ABOUT THIS TASK.
Copies of all lines containing the string "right" are needed from the data below.

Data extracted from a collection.
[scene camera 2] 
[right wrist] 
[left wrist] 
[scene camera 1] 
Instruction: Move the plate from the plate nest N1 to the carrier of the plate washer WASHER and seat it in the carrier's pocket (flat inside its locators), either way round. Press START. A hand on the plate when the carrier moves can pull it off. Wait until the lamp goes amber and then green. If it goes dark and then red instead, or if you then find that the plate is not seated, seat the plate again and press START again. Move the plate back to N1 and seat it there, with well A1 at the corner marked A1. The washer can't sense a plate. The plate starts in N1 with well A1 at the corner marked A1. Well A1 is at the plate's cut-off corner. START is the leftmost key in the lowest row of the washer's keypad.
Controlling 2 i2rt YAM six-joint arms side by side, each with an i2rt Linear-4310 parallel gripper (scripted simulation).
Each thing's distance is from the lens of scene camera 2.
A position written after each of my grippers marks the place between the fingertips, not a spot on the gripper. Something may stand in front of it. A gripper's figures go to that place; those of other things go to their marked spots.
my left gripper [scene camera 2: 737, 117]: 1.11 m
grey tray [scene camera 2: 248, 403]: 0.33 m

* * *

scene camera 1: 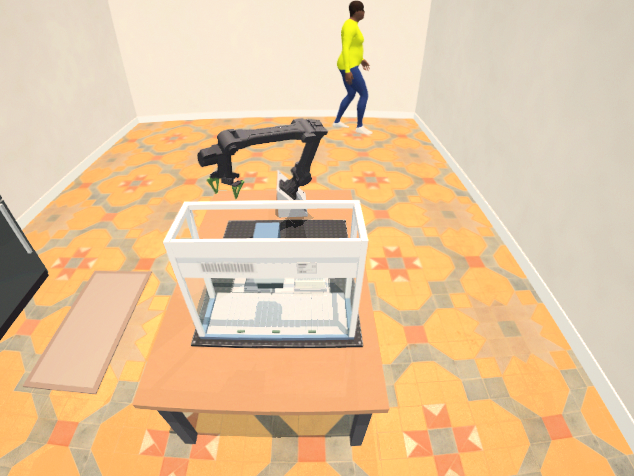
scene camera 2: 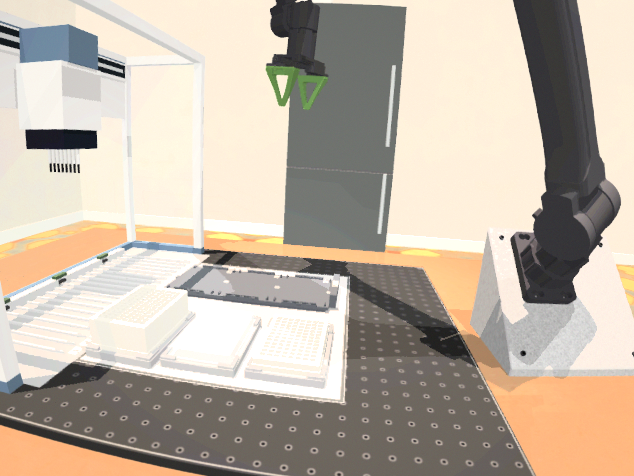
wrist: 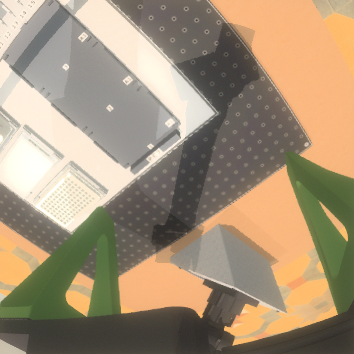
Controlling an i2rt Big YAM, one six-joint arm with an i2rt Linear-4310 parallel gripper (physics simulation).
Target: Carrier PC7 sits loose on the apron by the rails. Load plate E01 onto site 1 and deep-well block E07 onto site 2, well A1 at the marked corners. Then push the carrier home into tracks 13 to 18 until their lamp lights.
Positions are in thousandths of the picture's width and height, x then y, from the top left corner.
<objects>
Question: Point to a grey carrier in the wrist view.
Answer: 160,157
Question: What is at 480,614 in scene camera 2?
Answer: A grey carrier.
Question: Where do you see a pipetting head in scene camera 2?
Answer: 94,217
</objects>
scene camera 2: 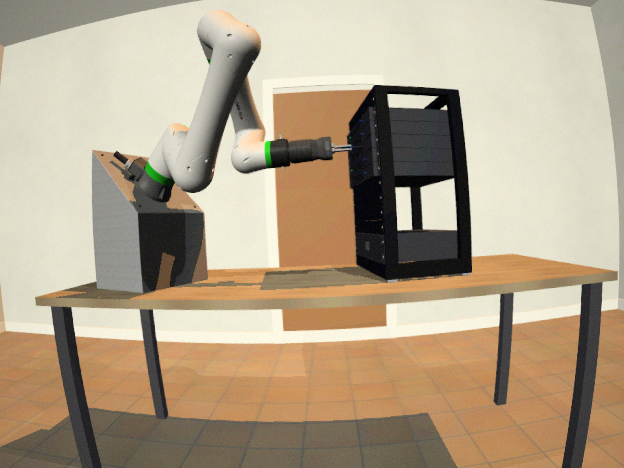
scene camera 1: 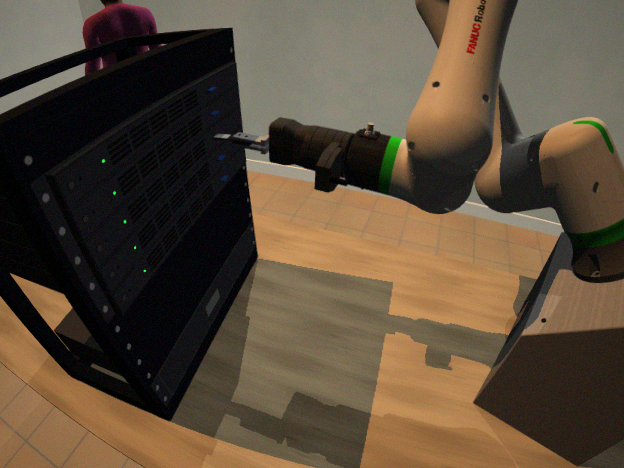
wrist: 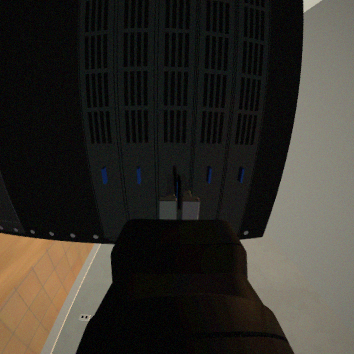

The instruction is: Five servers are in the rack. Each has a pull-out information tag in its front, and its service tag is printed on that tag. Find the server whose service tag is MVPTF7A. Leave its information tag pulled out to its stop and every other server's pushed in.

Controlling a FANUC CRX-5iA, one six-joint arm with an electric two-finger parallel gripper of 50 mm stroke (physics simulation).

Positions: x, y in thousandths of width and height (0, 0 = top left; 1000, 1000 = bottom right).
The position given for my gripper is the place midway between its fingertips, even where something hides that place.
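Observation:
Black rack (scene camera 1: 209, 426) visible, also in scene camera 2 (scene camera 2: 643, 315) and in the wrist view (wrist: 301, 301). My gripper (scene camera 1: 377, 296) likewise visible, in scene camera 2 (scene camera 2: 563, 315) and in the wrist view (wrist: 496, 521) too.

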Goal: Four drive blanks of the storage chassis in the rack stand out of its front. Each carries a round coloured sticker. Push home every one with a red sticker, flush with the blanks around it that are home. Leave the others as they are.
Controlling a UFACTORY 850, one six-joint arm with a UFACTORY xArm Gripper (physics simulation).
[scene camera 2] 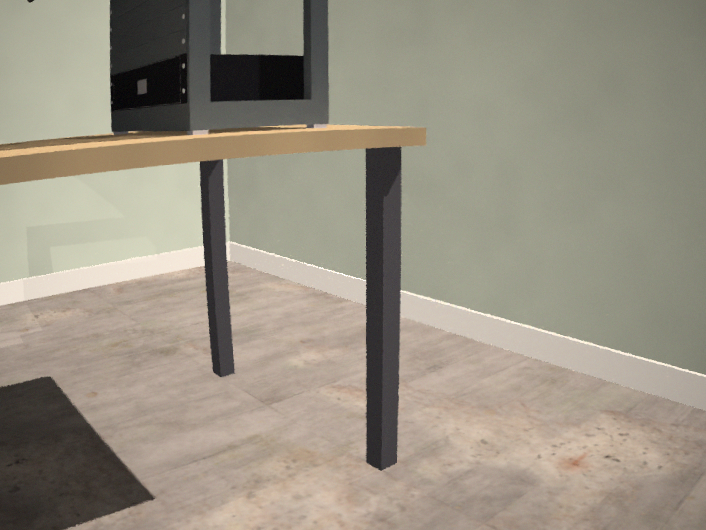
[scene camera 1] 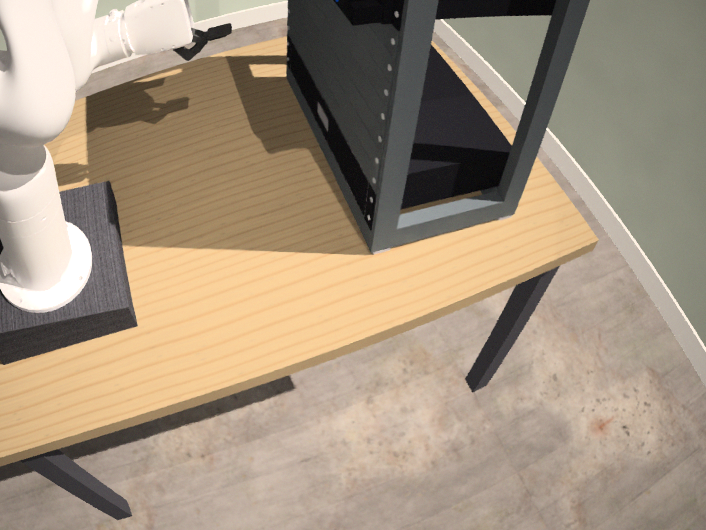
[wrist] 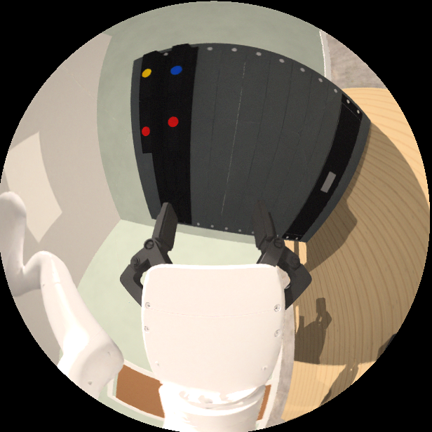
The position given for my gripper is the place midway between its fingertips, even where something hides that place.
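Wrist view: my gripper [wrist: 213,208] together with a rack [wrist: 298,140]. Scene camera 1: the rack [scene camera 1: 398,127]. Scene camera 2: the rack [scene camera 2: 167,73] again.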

ANSWER TO THE EXERCISE.
[right wrist] 
Positions: x, y in thousandths of width and height (0, 0 = top left; 1000, 1000 = bottom right).

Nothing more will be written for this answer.